Another point of criticism: Stark mostly dismisses in a footnote reference to Allison’s Jesus of Nazareth the possibility that Jesus prophesied a spiritual kingdom signified through some real world events (like the destruction in 70 CE) and that it was the New Testament writers who misunderstood it. Although various comments littered throughout the chapter obliquely challenged that contention, I think that perhaps it deserved a bit more dedicated commentary than he gave it. If Allison conclusively demonstrated the folly of this supposition as Stark implies, it would have been invaluable to summarize it in full text.

At very least, I’d say that Stark has convinced me that the Gospels (by and large) and the Epistles (by and large) teach that Jesus’ imminent return would be about more than just the vindication of Christians as implemented through the destruction of Jerusalem. So as I see it, eschatological systems as understood by most preterists and futurists alike that refuse the idea that Jesus was wrong can only thrive either upon distortion of the text or a claim that the NT authors got Jesus wrong — neither of which are compatible with inerrancy.

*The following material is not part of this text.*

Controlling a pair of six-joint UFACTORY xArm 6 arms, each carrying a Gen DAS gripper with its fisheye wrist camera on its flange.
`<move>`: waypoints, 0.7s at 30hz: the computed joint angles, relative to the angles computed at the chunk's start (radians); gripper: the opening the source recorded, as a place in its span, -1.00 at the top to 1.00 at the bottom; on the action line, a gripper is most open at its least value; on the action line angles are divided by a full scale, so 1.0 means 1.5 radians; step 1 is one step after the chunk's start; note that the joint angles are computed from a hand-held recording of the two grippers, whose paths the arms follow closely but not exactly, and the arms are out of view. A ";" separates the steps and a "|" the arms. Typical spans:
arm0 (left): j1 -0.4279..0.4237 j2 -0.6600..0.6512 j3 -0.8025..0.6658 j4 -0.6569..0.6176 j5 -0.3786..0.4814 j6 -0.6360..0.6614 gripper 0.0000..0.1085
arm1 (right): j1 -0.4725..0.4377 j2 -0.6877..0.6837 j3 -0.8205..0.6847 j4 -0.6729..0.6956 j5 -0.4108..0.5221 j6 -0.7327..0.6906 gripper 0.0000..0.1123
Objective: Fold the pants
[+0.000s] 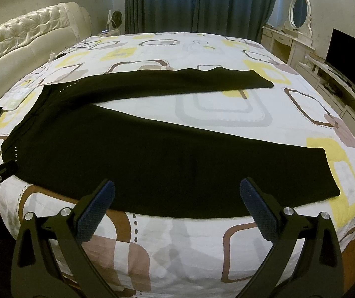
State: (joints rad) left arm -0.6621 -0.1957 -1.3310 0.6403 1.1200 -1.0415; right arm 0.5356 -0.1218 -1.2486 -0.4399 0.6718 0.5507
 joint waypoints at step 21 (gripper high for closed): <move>0.191 -0.067 0.141 -0.014 -0.435 -0.037 -0.71 | -0.017 0.088 -0.129 0.026 -0.028 -0.040 -0.80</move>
State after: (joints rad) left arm -0.3760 -0.2958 -1.1196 0.6200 0.4675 -1.0975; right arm 0.5100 0.0106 -1.4421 -0.4011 0.6298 0.4912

If indeed the New Testament is correct that Jesus prophesied Israel’s restoration as a nation and Rome’s demise, then he was wrong, at very least about the timing. Stark’s answer to this? He is sympathetic to the concerns Christians will have about Jesus being viewed as merely a “failed apocalyptic prophet”. In the conclusion of this chapter, he responds, essentially, with “wait for chapter 10″! Sounds like a great way to make people skip the chapter that comes in between this chapter and that one! (Don’t worry; I won’t.)